Katlama aynıdır, ancak mevcut matrislerle başlamanız, yeni belgenin jetonlarını bunlara eklemeniz ve yalnızca yeni jetonlar için örnekleme yapmanız gerekir. yani:

Start with the N_tw and N_dt matrices from the previous step

// This will update the count matrices for folding-in
for token = 1 to N_Tokens_In_New_Document
   Assign current token to a random topic, updating the count matrices
end

// This will do the folding-in by Gibbs sampling
for token = 1 to N_Tokens_In_New_Document
   Compute probability of current token being assigned to each topic
   Sample a topic from this distribution
   Assign the token to the new topic, updating the count matrices
end

pwbenwbenjwj

Πjpwjben

cevap verdiğin için teşekkürler. Hakkında bazı şeyler okumak ama yine de "katlama" hakkında biraz karışık. Eski belgelerin konu ödevlerini aynı tutmam gerektiğini söylüyorsunuz, bu da kelime-konu ödevlerinin yeniden hesaplanması gerektiği anlamına mı geliyor? Bana ne yapılması gerektiği konusunda daha ayrıntılı adımlar atmanız mümkün mü? veya belki de beni bu "katlama" sürecini netleştirmeme yardımcı olabilecek bir makaleye veya bağlantıya yönlendirmek. İlk seçeneğim "katlama" yapmak.
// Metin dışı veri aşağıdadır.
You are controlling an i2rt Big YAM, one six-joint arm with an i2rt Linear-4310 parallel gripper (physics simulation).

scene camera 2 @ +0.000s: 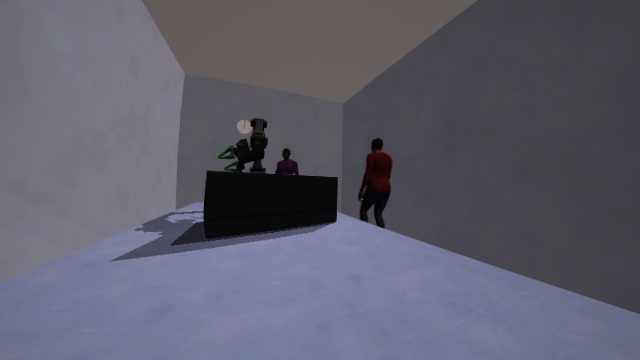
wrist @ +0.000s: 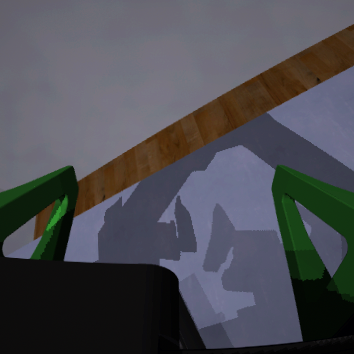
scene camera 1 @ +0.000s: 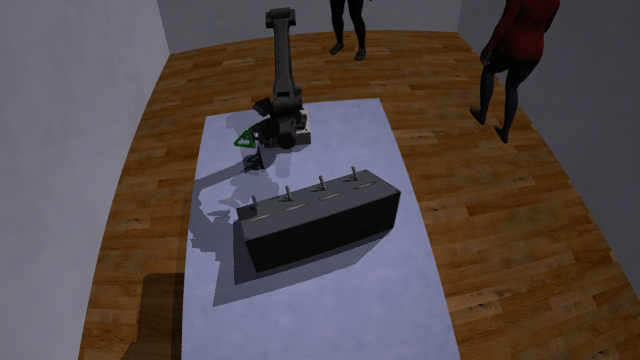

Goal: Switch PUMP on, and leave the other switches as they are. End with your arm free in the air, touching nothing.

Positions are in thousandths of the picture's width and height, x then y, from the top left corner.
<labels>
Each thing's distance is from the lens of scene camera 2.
dark switch box (scene camera 2: 368,565): 58 cm
</labels>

Başarısız olursa, önerdiğiniz ikinci yöntem için gideceğim (katlama ile karşılaştırmak ne kadar iyi çalıştığından emin değilim). Teşekkürler.
Hossein

@SheldonCooper: Eğer seni doğru anlıyorsam, o zaman bunun nasıl yapılacağından şüphe ediyorum: Yaptığın şey optimizasyon algoritmasına birkaç adım daha vererek yeni bir test örneğindeki bir SVM'nin performansını ölçmek gibi test örneğini içeren mevcut çözüm ve daha sonra bu örnek üzerinde değerlendirme yapın ... ancak: makine öğreniminde asla eğitim setinizi test edemezsiniz ... ve test örneğini modele dahil ederek tam olarak bunu yaparsınız: eğitim örneği ...
Fabian Werner

@FabianWerner Çözümün kelime eğitim matrisini orijinal eğitimden güncellemediğine inanıyorum. Sadece eğitilmiş kelime-konu matrisi ile başlayarak bir Gibbs örnekleyiciyi yeniden çalıştırır ve yeni bir belge-konu matrisi oluşturur. Her halükarda, OP'nin (kuşkusuz birkaç yıl önce) sorduğunu yapmanın başka bir yolunu biliyor musunuz? Aynı soruna bakıyorum.
thecity2

@ thecity2 Bu sorun hakkında bir süredir düşünmeme rağmen, ne yazık ki henüz bir çözümüm olmadığını söylemeliyim. Bir tane bulursanız, lütfen bana bildirin !!!
Fabian Werner

@FabianWerner Bu problemde tren ve test seti yok - yorumunuz burada alakasız. Bu aynı kümelenme gibi denetimsiz öğrenmedir.
emem
Sitemizi kullandığınızda şunları okuyup anladığınızı kabul etmiş olursunuz: Çerez Politikası ve Gizlilik Politikası.
Licensed under cc by-sa 3.0 with attribution required.